Hundreds crowded outside Shifa Hospital waiting for word of the dozens of wounded as a loudspeaker blared the al Baraka verse of the Koran. It speaks of fighting in defense of the truth and tells the story of David and Goliath.
"Everything is the same," said accountant Mohammed Sbeih, sipping a mango juice after giving blood. "We are here in the hospital again. There is no Israeli withdrawal and there will not be one."
The recent raid comes amid signs of restiveness, or at least reservations in the army about Mr. Sharon's statement. On the surface, the stated intention to pull out without a peace agreement would seem to undermine the central doctrine the army has espoused since the beginning of the Palestinian uprising three years ago.
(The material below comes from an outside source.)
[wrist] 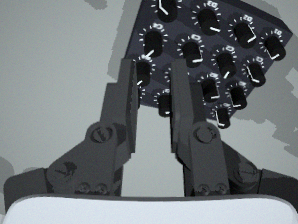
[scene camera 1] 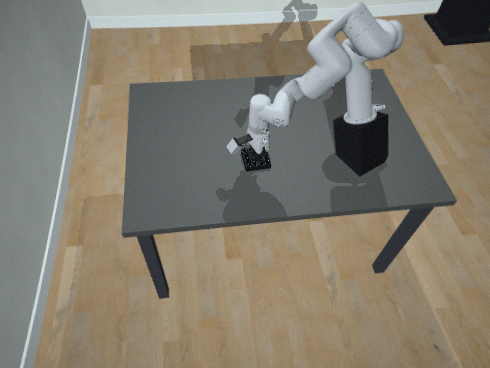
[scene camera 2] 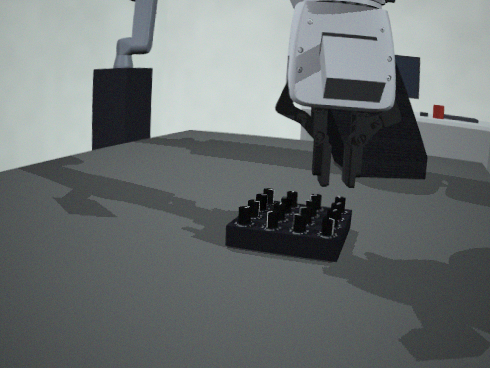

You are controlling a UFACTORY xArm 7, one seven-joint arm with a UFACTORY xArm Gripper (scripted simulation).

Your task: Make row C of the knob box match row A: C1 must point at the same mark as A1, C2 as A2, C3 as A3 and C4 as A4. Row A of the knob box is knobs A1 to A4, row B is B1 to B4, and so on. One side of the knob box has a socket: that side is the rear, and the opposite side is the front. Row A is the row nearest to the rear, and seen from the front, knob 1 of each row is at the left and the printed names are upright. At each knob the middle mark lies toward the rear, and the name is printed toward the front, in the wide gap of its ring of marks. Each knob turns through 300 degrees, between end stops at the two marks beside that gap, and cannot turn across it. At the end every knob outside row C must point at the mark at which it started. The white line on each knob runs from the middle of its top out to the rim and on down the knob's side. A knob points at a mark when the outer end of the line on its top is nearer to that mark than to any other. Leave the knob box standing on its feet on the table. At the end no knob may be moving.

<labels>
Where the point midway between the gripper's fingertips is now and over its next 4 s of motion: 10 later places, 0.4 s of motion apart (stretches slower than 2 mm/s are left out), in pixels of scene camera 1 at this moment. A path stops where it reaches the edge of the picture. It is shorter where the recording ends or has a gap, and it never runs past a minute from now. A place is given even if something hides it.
The gripper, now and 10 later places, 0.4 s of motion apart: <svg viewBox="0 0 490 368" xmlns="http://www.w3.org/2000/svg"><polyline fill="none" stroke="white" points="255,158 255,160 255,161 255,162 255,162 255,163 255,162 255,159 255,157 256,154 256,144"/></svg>
</labels>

Shortly after taking up his post, the chief of staff, Maj-Gen. Moshe Yaalon said the army's task was to "burn into the consciousness" of Palestinians - that violence does not pay and that Israel will never withdraw in the West Bank and Gaza Strip under fire, as it did under pressure from Hizbullah in southern Lebanon in 2000. Such a ferocious posture was deemed necessary by Yaalon to restore what he perceived as a weakened Israeli deterrent capability
Now the army seems concerned that Sharon's statements could be interpreted by Palestinians as a cut-and-run by Israel. The head of army intelligence, Aharon Zeevi-Farkash, told Knesset legislators on Tuesday that the Palestinians view Sharon's statements as a "victory for terror" and are likely to intensify violence in the Strip.
Mofaz was quoted by Ha'aretz as saying that the army needs to make clear to Hamas and Islamic Jihad that an evacuation of the settlers does not amount to "running away" and that Israel would continue to fight them even afterward.
He stressed, according to Ha'aretz, that even after a settler withdrawal, the army would still reenter Palestinian areas in Gaza and would be even freer to act without the settlers being in the way.
Palestinian leaders say the Israeli incursions actually boost Hamas, and worsen an increasingly anarchic situation in which the Palestinian Authority is losing ground and having severe difficulty in governing. "These raids contribute to the disintegration of the authority. Hamas doesn't really have to do anything to boost its power, it can just watch as things continue to disintegrate," says Gaza Strip legislator Ziyad Abu Amr.
Earlier this month, the sense of anarchy was highlighted in Gaza when a policeman was killed and 10 others wounded during fighting between security forces in the Palestinian police headquarters. Associates of police commander Ghazi Jabali said there had been an assassination attempt against him, but a separate Palestinian security force denied that and said the shooting erupted from an argument. There have also been persistent reports of lawlessness in areas of the West Bank, particularly in Nablus.
In Abu Amr's view, the Israeli withdrawal will not bring Israel security unless it is coordinated with the PA. "Who will stop the militants from shooting across the border? What will Israel do then? If this withdrawal actually takes place, it might not be for a year or two. What I am wondering is: What will the Israelis do in the meantime?," Abu Amr asks.